**Exercise details:** Please write out the whole listing that follows exactly; the pictures stay out.

**Data below:**

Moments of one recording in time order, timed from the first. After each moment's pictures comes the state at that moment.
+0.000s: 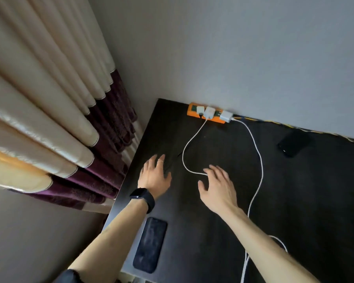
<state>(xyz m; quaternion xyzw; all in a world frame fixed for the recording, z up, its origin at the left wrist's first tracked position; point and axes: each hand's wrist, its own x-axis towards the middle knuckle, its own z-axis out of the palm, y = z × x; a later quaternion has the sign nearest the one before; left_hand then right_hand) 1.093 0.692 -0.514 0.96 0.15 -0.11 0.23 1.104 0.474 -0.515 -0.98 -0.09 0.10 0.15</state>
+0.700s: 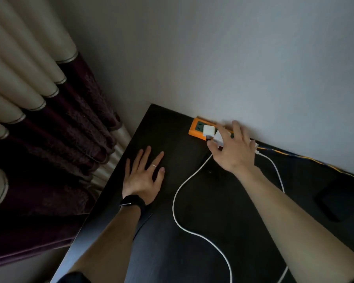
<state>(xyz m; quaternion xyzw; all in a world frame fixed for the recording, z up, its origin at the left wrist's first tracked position) 1.270 0.728 -0.656 0.97 0.16 -0.01 0.17 1.426 0.499 -0.572 -0.99 -0.11 0.10 0.06</state>
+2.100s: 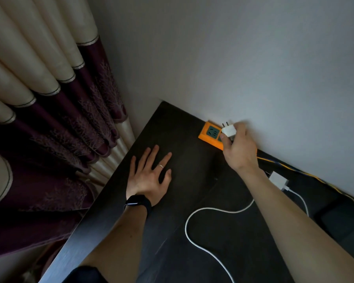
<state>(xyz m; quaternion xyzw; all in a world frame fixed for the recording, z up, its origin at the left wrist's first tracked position) 1.269 0.728 -0.664 0.97 0.17 -0.02 0.17 1.442 0.528 -0.572 -0.97 -0.11 0.03 0.22</state>
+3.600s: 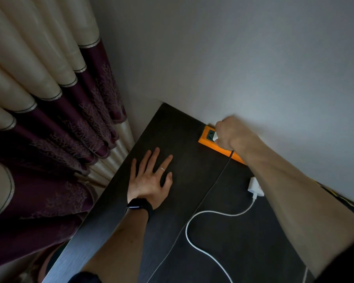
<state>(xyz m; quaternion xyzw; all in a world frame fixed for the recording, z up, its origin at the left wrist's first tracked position) 1.272 0.727 -0.671 0.97 0.17 0.02 0.17 1.488 0.591 -0.516 -0.91 -0.26 0.23 -0.24</state>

**Problem solution:**
Moments of one recording in time order, timed from the first. After each moment's pictures comes the state at that moment.
+0.000s: 
<state>(xyz m; quaternion xyzw; all in a world frame fixed for the recording, z up, its origin at the left wrist's first tracked position; point and axes: each hand's wrist, its own x-axis towards the middle knuckle, its own z-axis out of the palm, y = z × x; a later quaternion has the sign nearest the one before; left_hand then right_hand) 1.093 0.692 -0.514 0.96 0.15 -0.11 0.23 1.104 0.474 -0.515 -0.98 -0.09 0.10 0.15</state>
+0.700s: 
<state>(xyz m; quaternion xyzw; all in a world frame fixed for the recording, z up, its origin at the left wrist's first tracked position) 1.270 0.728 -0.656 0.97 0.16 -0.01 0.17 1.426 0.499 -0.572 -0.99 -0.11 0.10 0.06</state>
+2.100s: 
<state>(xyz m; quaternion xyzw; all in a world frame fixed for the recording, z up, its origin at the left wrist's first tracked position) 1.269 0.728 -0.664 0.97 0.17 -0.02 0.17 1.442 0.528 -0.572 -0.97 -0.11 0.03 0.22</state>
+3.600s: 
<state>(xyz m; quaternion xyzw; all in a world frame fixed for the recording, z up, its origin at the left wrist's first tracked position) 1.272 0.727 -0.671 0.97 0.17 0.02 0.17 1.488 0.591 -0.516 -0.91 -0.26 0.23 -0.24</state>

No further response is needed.